TASK ::
A word-for-word restatement of all the records is the required answer.

☆ ☆ ☆ ☆ ☆ ☆ ☆

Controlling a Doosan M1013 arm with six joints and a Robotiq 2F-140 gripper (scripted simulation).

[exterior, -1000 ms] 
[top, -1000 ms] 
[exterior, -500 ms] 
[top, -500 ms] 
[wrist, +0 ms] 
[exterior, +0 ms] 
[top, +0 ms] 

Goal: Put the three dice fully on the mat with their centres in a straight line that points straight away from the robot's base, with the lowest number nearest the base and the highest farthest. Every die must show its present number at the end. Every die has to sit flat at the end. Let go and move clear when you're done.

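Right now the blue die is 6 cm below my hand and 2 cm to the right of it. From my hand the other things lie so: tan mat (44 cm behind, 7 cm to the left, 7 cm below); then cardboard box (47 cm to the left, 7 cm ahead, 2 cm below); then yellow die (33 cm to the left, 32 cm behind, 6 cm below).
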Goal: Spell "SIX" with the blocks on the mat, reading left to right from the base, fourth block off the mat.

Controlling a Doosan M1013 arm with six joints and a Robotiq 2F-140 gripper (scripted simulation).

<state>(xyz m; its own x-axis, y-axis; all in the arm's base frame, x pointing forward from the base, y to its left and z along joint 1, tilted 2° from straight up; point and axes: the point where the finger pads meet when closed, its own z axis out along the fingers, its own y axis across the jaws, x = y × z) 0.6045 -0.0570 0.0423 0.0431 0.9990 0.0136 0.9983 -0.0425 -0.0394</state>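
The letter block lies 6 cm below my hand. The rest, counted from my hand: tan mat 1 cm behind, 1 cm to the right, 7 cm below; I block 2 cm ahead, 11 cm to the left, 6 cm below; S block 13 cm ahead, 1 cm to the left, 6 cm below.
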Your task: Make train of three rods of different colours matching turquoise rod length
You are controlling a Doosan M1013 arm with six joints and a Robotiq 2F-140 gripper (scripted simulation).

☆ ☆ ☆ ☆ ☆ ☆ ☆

WORKED SOLUTION ::
Controlling a Doosan M1013 arm with six joints and a Robotiq 2F-140 gripper (scripted simulation).

[exterior, -1000 ms] 
[top, -1000 ms] 
[exterior, -500 ms] 
[top, -500 ms] 
[wrist, +0 ms] 
[exterior, +0 ms] 
[top, +0 ms] 

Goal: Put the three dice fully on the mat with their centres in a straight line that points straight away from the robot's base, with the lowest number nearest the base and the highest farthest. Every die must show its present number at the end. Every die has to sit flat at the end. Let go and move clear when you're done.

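Right now the blue die is 6 cm below my hand and 2 cm to the right of it. From my hand the other things lie so: tan mat (44 cm behind, 7 cm to the left, 7 cm below); then cardboard box (47 cm to the left, 7 cm ahead, 2 cm below); then yellow die (33 cm to the left, 32 cm behind, 6 cm below).
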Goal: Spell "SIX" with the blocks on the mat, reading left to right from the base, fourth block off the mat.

Controlling a Doosan M1013 arm with six joints and a Robotiq 2F-140 gripper (scripted simulation).

<state>(xyz m; its own x-axis, y-axis; all in the arm's base frame, x pointing forward from the base, y to its left and z along joint 1, tilted 2° from straight up; point and axes: the point where the finger pads meet when closed, its own z axis out along the fingers, its own y axis across the jaws, x = y × z) 0.6045 -0.0570 0.0423 0.0431 0.9990 0.0136 0.9983 -0.0425 -0.0394</state>
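The letter block lies 6 cm below my hand. The rest, counted from my hand: tan mat 1 cm behind, 1 cm to the right, 7 cm below; I block 2 cm ahead, 11 cm to the left, 6 cm below; S block 13 cm ahead, 1 cm to the left, 6 cm below.
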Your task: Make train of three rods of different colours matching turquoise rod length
You are controlling a Doosan M1013 arm with six joints and a Robotiq 2F-140 gripper (scripted simulation).

No more work is left in this exercise.